Historie und menschliches Schicksal
"Alles Licht, das wir nicht sehen" ist ebenso ein historischer Roman über den Zweiten Weltkrieg wie ein Psychogramm zweier junger Menschen in Zeiten des Krieges, ein Buch, das versucht mit poetischen Mitteln tief in die Psyche seiner Protagonisten einzudringen. "Doerr […] überpudert seine Szenerie, die vom Ende der zwanziger Jahre bis 1945 reicht, mit einer Magie, die dem Roman etwas Unwirkliches verleiht und gleichzeitig seinen Zauber ausmacht", schrieb eine deutsche Kritikerin über das jetzt mit dem Pulitzer-Preis ausgezeichnete Buch.

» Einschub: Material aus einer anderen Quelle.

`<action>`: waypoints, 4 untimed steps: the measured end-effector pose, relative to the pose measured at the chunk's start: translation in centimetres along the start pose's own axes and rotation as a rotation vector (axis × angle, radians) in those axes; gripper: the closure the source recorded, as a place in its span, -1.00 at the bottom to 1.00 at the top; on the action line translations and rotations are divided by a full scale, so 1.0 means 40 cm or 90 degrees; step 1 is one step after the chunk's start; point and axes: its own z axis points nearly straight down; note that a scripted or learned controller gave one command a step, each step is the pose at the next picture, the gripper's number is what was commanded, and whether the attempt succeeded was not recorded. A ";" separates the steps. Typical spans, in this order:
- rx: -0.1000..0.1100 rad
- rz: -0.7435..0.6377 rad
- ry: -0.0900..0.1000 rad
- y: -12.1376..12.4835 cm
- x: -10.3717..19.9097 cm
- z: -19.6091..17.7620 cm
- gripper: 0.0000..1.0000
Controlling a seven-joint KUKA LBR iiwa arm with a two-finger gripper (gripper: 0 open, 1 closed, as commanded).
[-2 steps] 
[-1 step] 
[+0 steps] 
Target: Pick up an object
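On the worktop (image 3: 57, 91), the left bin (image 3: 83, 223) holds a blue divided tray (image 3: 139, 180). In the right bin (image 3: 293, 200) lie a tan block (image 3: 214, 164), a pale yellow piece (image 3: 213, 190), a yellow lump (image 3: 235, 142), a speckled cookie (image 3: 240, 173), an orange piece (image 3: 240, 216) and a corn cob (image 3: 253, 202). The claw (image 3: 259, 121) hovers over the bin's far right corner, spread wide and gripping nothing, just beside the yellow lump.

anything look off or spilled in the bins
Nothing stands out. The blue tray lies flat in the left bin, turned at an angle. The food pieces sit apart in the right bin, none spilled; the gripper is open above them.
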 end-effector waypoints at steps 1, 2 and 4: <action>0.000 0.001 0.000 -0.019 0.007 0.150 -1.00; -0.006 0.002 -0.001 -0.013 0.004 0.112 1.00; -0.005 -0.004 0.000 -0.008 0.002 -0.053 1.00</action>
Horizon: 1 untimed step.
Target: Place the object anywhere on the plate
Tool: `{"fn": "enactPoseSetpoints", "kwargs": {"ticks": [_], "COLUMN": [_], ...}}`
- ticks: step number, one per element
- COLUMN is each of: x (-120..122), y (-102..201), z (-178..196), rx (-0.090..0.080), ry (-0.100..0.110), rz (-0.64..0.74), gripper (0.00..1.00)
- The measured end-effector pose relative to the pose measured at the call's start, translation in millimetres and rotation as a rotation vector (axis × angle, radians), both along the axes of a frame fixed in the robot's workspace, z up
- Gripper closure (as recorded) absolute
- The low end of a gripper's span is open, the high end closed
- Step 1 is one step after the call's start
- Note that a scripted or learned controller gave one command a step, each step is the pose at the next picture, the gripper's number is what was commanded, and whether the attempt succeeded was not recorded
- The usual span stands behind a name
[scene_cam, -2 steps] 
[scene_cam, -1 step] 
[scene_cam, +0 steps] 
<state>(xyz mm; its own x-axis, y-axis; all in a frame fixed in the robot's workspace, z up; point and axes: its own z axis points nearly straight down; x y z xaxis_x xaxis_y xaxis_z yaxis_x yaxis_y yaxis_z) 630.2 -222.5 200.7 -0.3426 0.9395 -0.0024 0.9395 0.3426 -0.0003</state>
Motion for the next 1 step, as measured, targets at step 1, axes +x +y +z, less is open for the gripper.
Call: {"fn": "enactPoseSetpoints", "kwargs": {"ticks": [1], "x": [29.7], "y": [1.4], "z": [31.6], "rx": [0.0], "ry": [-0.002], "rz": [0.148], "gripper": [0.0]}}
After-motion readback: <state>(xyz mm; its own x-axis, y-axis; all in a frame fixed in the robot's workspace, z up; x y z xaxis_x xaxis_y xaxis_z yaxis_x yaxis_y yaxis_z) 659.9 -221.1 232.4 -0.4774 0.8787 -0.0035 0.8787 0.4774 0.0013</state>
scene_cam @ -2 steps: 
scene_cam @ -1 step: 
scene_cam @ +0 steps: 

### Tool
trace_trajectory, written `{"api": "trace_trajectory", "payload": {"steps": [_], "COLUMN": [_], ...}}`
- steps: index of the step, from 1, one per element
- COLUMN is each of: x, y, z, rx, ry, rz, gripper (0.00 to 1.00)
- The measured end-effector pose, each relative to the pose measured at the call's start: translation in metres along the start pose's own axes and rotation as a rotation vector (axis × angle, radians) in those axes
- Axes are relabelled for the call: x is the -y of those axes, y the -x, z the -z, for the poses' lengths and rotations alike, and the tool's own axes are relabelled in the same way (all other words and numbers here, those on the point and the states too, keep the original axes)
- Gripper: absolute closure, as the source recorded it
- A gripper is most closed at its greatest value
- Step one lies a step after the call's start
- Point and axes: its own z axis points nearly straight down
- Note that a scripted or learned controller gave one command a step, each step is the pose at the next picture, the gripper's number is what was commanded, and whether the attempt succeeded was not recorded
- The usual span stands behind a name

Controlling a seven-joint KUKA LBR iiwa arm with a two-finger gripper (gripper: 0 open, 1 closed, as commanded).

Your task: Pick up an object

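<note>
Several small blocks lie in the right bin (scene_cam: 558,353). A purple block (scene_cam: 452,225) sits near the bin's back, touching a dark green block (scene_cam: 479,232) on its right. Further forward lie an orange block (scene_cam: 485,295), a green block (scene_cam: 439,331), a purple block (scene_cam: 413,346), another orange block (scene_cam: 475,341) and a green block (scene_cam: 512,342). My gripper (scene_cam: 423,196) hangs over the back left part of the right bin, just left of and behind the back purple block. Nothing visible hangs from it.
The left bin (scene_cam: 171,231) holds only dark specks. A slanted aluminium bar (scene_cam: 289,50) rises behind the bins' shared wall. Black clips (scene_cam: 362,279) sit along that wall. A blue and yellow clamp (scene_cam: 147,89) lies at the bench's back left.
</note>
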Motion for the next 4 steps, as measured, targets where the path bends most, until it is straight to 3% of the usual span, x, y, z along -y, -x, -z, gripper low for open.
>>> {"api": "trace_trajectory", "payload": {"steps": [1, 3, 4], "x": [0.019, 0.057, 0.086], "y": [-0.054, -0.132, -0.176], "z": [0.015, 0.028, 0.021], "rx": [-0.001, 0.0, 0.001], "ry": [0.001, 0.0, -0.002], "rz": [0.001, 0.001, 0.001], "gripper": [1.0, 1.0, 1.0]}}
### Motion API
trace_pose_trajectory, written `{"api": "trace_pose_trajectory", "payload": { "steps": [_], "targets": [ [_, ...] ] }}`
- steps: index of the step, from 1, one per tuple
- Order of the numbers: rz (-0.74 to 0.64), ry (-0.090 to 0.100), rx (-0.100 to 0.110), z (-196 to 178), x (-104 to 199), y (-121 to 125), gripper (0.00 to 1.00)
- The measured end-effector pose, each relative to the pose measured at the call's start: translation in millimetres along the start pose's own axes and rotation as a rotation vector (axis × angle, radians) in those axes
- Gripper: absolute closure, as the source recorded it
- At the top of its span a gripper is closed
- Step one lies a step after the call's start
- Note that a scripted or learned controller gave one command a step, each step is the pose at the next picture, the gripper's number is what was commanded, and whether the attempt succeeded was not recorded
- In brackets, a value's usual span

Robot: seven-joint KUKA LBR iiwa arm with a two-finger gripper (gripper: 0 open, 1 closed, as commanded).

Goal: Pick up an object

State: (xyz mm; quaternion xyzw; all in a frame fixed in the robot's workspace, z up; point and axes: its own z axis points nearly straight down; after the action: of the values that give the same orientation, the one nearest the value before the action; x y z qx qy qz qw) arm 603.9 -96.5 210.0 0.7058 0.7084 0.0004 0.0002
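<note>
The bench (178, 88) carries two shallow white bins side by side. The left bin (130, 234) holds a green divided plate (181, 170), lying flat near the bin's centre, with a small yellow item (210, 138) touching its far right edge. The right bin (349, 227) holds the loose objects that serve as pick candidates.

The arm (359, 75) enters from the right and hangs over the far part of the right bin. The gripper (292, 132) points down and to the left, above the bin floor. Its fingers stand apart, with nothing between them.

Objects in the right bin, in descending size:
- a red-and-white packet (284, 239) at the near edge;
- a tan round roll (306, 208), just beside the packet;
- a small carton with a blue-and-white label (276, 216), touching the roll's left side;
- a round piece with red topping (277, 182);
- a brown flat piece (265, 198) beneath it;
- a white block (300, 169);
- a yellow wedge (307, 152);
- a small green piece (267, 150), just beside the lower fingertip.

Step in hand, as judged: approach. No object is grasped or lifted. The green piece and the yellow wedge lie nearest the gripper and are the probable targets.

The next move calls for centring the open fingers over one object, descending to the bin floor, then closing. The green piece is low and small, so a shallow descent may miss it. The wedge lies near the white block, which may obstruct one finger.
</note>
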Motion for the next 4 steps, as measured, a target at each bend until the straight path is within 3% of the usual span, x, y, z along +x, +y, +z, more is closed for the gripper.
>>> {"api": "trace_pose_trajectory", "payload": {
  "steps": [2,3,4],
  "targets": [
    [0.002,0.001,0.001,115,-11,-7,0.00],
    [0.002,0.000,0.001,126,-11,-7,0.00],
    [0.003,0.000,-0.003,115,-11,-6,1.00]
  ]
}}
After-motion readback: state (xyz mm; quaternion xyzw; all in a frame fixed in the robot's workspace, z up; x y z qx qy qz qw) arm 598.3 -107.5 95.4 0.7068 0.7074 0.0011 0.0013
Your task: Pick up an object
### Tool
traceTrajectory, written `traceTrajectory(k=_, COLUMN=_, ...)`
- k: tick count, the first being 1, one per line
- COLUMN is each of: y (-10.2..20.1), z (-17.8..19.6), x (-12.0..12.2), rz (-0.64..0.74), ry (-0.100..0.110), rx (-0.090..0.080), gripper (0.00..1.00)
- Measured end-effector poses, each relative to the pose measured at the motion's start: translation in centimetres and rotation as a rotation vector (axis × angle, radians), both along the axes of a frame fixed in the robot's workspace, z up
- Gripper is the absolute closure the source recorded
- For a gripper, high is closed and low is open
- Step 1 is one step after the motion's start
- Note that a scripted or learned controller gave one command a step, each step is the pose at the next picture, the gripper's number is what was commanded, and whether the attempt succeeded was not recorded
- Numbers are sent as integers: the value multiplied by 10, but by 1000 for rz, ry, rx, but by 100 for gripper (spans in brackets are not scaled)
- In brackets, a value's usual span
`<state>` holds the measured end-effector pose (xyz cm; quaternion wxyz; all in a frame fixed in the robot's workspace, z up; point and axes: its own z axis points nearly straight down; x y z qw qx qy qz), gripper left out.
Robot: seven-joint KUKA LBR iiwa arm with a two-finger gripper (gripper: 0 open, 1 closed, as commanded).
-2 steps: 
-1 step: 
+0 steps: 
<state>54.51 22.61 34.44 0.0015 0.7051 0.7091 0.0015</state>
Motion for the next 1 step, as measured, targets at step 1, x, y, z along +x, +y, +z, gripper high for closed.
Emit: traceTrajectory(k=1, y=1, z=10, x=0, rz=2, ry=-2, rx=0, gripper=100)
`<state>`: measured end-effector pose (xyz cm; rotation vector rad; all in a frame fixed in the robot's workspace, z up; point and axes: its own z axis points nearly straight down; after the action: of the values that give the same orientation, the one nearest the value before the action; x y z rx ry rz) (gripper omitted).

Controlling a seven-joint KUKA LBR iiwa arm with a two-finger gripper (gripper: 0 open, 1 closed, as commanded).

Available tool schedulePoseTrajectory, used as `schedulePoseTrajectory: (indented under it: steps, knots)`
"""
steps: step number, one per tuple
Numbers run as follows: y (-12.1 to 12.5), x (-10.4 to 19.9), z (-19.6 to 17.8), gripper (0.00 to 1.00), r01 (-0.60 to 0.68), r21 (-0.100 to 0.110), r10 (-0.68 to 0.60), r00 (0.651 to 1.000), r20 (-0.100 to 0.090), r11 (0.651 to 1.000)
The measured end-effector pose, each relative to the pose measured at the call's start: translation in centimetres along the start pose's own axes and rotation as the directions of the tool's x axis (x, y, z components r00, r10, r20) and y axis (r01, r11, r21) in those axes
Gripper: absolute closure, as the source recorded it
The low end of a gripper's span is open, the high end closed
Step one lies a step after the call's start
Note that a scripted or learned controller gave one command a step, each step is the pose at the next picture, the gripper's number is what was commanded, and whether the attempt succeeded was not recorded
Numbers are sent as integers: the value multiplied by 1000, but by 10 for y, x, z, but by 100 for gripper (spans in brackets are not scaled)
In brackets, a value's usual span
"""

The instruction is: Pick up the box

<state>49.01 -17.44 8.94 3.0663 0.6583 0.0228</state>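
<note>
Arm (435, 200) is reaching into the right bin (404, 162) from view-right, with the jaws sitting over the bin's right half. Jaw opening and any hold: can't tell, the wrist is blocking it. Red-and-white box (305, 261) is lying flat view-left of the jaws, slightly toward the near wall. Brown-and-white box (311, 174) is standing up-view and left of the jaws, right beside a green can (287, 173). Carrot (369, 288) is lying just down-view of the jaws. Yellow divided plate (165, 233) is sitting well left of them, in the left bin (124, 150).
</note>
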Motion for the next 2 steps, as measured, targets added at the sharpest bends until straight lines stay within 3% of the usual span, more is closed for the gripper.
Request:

Doerr werde für seinen "einfallsreichen und komplexen Roman, der von den Schrecken des Zweiten Weltkrieges inspiriert ist", gewürdigt, so das Pulitzer-Preiskomitee in New York. Der Autor schreibe in "kurzen, eleganten Kapiteln, die die menschliche Natur und die widersprüchliche Kraft der Technik erkunden". Dem ist nicht zu widersprechen. Zwar montiert der Autor verschiedene Zeitebenen und -sprünge, arbeitet auch mit Rückblenden, doch hat der Leser keine Mühe der Handlung zu folgen. Doerr steht in der Tradition klassischer amerikanischer Erzählkunst, nicht Experiment und Wagnis sind seine Ziele, sondern Emotion und Identifikation. Der Roman ist im besten Sinne ein Schmöker über den Zweiten Weltkrieg mit - und das mag aus deutscher Sicht überraschen - einem jugendlichen Protagonisten in Uniform, dem man sich gerne und mit Sympathie nähert. Interessant auch das Thema Deutsch-Französische Freundschaft, das in der Beziehung der beiden jungen Menschen angeschnitten wird.
Anthony Doerr legt mit "Alles Licht, das wir nicht sehen" einen süffig geschriebenen und leicht zu lesenden, sehr unterhaltenden Historien-Roman vor. Doerr hat Geschichte studiert, das Buch des fast 30 Jahre nach Ende des Zweiten Weltkriegs geborenen angelsächsischen Autors ist historisch detailreich und gut recherchiert. Für manch deutschen Leser mag der Stoff in Verbindung mit der auf emotionale Zuspitzung setzenden Dramaturgie zu Irritationen führen. Romane über den Zweiten Weltkrieg von hiesigen Schriftstellern fallen meist ernster aus, auch formal weniger konventionell.
Bestsellererfolg in den USA
In den USA hielt sich "Alles Licht, das wir nicht sehen" lange auf Platz 1 der Bestsellerliste der "New York Times" und wurde in den Vereinigten Staaten im vergangenen Jahr mehrfach als "Buch es Jahres" ausgezeichnet. Die Rechte für die Übersetzungen in andere Sprachen verkauften sich in fast 40 Länder. Auch eine Kinoverfilmung ist in Planung - zumindest hat sich das Studio "20th Century Fox" die Rechte an dem Roman gesichert.
Anthony Doerr: "Alles Licht, das wir nicht sehen", aus dem amerikanischen Englisch von Werner Löcher-Lawrence, Beck Verlag 2015, 520 Seiten, ISBN 978-3-406-68063-2.